- [Requirement] Find the line containing "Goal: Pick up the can" in the material below; copy that line and all following lines exactly.

- [Supplied information]

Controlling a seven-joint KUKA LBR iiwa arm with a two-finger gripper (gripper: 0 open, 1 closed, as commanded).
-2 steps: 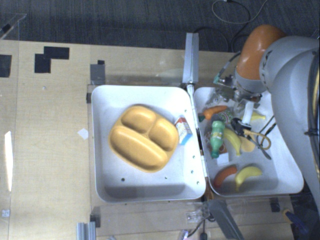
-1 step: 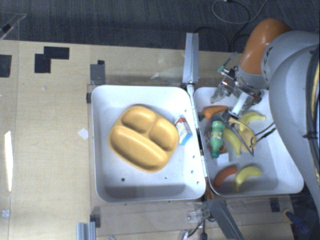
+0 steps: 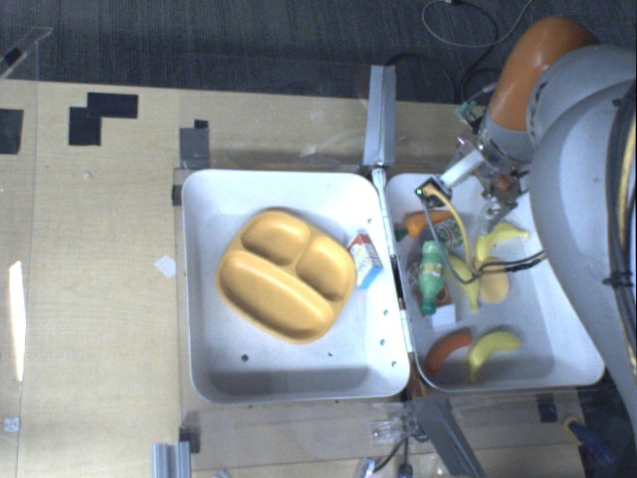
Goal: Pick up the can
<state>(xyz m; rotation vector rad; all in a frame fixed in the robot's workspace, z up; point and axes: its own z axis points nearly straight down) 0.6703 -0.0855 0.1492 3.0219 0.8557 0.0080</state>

- [Answer]
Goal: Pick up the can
<state>(xyz m; rotation vector rad; all in a frame fixed in the robot's workspace, z up; point and axes: its own z axis points nearly straight down) 0.6703 -0.0855 0.1492 3.0219 0.8557 0.0080</state>

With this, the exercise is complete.